Below are the records; they must be reproduced verbatim.
##### Material to process
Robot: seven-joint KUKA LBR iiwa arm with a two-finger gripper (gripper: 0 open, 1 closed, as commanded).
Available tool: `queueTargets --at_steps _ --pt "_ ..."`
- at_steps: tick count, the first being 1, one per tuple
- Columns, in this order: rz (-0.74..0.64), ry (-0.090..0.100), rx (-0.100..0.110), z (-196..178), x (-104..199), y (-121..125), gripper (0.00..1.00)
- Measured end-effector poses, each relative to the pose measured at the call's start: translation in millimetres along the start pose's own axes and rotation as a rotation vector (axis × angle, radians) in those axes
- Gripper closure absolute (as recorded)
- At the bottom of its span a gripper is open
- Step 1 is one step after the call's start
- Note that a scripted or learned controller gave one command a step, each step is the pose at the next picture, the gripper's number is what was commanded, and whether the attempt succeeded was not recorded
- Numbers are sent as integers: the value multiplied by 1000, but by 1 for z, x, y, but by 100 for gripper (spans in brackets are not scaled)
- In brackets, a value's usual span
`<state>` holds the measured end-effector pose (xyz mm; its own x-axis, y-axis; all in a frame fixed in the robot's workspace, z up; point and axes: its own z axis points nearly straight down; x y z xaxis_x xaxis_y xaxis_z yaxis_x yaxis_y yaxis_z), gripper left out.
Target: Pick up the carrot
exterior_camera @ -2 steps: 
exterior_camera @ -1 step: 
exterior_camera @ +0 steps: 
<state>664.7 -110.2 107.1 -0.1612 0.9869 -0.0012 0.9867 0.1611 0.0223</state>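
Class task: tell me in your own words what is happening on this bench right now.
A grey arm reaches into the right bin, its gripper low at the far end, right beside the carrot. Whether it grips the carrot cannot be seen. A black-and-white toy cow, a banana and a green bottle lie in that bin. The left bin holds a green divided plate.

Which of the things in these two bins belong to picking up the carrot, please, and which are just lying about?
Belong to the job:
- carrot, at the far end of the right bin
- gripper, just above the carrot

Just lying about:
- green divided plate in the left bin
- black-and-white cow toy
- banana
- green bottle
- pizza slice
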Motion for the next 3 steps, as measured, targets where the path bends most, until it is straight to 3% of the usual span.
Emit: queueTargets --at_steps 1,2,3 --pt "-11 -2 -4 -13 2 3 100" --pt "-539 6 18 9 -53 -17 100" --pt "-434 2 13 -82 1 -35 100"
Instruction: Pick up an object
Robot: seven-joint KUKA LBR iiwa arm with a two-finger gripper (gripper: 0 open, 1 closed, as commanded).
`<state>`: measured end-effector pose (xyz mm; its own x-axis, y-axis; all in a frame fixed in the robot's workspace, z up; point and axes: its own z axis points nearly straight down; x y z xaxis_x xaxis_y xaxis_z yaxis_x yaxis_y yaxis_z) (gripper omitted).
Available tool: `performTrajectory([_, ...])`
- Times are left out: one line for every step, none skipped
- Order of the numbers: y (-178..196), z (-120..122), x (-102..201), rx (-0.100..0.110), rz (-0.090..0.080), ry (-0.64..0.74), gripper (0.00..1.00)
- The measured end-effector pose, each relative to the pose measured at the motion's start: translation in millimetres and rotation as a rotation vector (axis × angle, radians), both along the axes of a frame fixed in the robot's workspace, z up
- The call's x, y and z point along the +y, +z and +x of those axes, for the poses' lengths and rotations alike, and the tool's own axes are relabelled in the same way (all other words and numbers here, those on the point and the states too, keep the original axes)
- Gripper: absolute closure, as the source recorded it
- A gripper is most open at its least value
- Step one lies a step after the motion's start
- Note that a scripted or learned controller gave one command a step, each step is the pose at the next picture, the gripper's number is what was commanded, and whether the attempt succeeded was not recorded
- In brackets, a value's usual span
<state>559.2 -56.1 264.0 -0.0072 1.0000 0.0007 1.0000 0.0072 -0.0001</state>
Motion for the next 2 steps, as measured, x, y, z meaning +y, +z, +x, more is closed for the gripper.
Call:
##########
**Problem solution**
Robot: seven-joint KUKA LBR iiwa arm with a two-finger gripper (gripper: 0 open, 1 closed, as commanded).
Available tool: `queueTargets --at_steps _ --pt "_ ..."`
- at_steps: tick count, the first being 1, one per tuple
- Columns, in this order: rz (-0.74..0.64), ry (-0.090..0.100), rx (-0.100..0.110), z (-196..178), x (-104..199), y (-121..125), gripper (0.00..1.00)
- Measured end-effector poses, each relative to the pose measured at the call's start: translation in millimetres along the start pose's own axes and rotation as a rotation vector (axis × angle, radians) in those axes
- Gripper closure absolute (as recorded)
- At the bottom of its span a gripper is open
- Step 1 is one step after the call's start
- Note that a scripted or learned controller gave one command a step, each step is the pose at the next picture, the gripper's number is what was commanded, and whether the attempt succeeded was not recorded
- Numbers are sent as integers: the value multiplied by 1000, but by 1 for z, x, y, but by 100 for gripper (spans in brackets are not scaled)
- In brackets, a value's usual span
`<state>` holds the measured end-effector pose (xyz mm; its own x-axis, y-axis; all in a frame fixed in the robot's workspace, z up; point and axes: its own z axis points nearly straight down; x y z xaxis_x xaxis_y xaxis_z yaxis_x yaxis_y yaxis_z), gripper left out.
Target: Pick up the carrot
exterior_camera @ -2 steps: 
exterior_camera @ -1 step: 
exterior_camera @ +0 steps: 
<state>664.7 -110.2 107.1 -0.1612 0.9869 -0.0012 0.9867 0.1611 0.0223</state>
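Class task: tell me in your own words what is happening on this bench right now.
A grey arm reaches into the right bin, its gripper low at the far end, right beside the carrot. Whether it grips the carrot cannot be seen. A black-and-white toy cow, a banana and a green bottle lie in that bin. The left bin holds a green divided plate.

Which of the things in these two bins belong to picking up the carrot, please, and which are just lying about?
Belong to the job:
- carrot, at the far end of the right bin
- gripper, just above the carrot

Just lying about:
- green divided plate in the left bin
- black-and-white cow toy
- banana
- green bottle
- pizza slice
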Motion for the next 3 steps, as measured, targets where the path bends most, until it is straight to 3% of the usual span.
Emit: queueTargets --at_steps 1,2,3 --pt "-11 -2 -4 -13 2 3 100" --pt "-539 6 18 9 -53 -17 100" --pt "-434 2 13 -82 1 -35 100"
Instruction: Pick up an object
Robot: seven-joint KUKA LBR iiwa arm with a two-finger gripper (gripper: 0 open, 1 closed, as commanded).
`<state>`: measured end-effector pose (xyz mm; its own x-axis, y-axis; all in a frame fixed in the robot's workspace, z up; point and axes: its own z axis points nearly straight down; x y z xaxis_x xaxis_y xaxis_z yaxis_x yaxis_y yaxis_z) (gripper omitted).
Available tool: `performTrajectory([_, ...])`
- Times are left out: one line for every step, none skipped
- Order of the numbers: y (-178..196), z (-120..122), x (-102..201), rx (-0.100..0.110), rz (-0.090..0.080), ry (-0.64..0.74), gripper (0.00..1.00)
- The measured end-effector pose, each relative to the pose measured at the motion's start: translation in millimetres and rotation as a rotation vector (axis × angle, radians), both along the axes of a frame fixed in the robot's workspace, z up
- The call's x, y and z point along the +y, +z and +x of those axes, for the poses' lengths and rotations alike, and the tool's own axes are relabelled in the same way (all other words and numbers here, those on the point and the states too, keep the original axes)
- Gripper: absolute closure, as the source recorded it
- A gripper is most open at its least value
- Step one lies a step after the motion's start
- Note that a scripted or learned controller gave one command a step, each step is the pose at the next picture, the gripper's number is what was commanded, and whether the attempt succeeded was not recorded
- In brackets, a value's usual span
<state>559.2 -56.1 264.0 -0.0072 1.0000 0.0007 1.0000 0.0072 -0.0001</state>
Motion for the next 2 steps, as measured, x, y, z meaning +y, +z, +x, more is closed for the gripper.
Call:

Nothing more is required for this answer.